PRIMETIME TERROR: How TV Dramas Depict the War on Terror, post-9/11

Discuss

14 Responses to “PRIMETIME TERROR: How TV Dramas Depict the War on Terror, post-9/11”

  1. kmoser says:

    Somebody should do a study on how studies of depictions of terror depict terror.

  2. xzzy says:

    That is one great narrator right there. The whole time I imagined him reading off the results with a smirk on his face. 

  3. Roy Trumbull says:

    Guns, bombs, flaming anything belong to Hollywood. The sort of gumshoe work that makes up 99% of all investigations takes good scripts, actors, and directors. Where’s Columbo when we need him? The studios cater to the dumbest of the dumb. These depictions are not engaging because the world doesn’t work that way. Brains are what’s missing.

  4. Jim Burrows says:

    Without statistics in the real
    world to compare the stats on the fictional world to, it’s not at all
    clear how useful this is. The narrator says at the end that in the
    fictional world the government has a hard time combating terror, but in
    the real world, government is really effective ore really lucky, leaving
    out the third possibility, that there really isn’t very much terror to
    fight. The government has either been really effective or very lucky in
    fighting the rampages of rouge elephants in the US, too…

    • robuluz says:

      Absolutely.

    • neapel says:

      The racial aspect would be the most interesting, imo. (my guess is: the shows depict more white people as suspects in order to not appear racist, while in reality [due to racial profiling and bias] there would be far more arab suspects, to a point where, if depicted realistically, it would be counted as hatespeech. But I may be mis-remembering the stats…)

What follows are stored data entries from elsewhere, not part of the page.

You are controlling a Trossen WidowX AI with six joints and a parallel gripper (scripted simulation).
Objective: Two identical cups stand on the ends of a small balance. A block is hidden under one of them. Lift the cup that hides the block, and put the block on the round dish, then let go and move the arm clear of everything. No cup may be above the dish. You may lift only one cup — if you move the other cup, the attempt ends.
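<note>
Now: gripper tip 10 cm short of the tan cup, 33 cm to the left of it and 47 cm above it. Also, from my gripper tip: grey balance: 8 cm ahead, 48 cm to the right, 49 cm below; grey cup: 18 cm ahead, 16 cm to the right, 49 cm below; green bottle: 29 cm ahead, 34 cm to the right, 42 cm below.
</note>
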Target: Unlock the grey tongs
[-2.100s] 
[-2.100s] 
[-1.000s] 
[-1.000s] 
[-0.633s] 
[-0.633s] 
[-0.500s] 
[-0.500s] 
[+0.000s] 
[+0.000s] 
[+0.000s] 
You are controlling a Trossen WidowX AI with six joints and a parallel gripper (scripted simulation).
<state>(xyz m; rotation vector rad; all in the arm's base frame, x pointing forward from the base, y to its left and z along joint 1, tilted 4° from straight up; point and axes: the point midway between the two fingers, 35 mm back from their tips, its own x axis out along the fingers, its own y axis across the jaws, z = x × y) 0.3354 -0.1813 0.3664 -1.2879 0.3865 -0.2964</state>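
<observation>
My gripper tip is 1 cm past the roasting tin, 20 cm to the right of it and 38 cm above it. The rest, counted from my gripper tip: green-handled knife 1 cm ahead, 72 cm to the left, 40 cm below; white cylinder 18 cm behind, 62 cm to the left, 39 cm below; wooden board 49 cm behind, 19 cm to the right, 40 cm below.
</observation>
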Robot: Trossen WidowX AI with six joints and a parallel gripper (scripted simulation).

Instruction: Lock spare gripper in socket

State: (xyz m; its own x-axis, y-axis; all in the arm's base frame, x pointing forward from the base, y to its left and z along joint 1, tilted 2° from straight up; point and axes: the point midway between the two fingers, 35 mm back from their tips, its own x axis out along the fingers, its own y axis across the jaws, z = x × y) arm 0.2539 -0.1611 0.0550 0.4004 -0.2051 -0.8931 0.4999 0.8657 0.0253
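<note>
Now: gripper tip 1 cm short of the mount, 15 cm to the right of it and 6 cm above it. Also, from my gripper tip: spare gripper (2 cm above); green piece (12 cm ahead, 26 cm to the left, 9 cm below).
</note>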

  5. InsertFingerHere says:

    2:18 “and this includes Justin Bieber.”

    LOL…   wait, I think this might be a serious piece…   

    • Jardine says:

      Don’t forget that Justin Bieber is a foreign (Canadian) national intent on influencing the minds of young Americans. He may also be practicing a deviant and (depending on the state) illegal lifestyle involving underage sex (he being the underage one).

  6. John Hayes says:

    3:19: Spell check – “Received” is misspelled

  7. Anyone looking for truth or realism in Hollywood depictions of the real world is on a fool’s errand most of the time. Even where a fictional TV show may be “based on a actual events,” the waters are so muddied you have to wonder what they were thinking when they wrote it.

  8. Charlie B says:

    My New Hobby: rouging elephants.

  9. So, what happens if terrorists disrupt consistent narrative structure in prime time drama, again? Do whitehat nationals win the emotional baggage from a rescue pony; or does pacing benefit from tropes like unreliable translation lag of the evildoer monologue and authority orders to ignore clear threats? Shumpterian gains from being first to market in Elephant Rouges is good TV. Remixing…eliding 800 variables, chili, turkey bac-Os and seiten…hey, not bad.

  10. Rajio says:

    Conclusion: Brown people can’t get speaking roles on TV.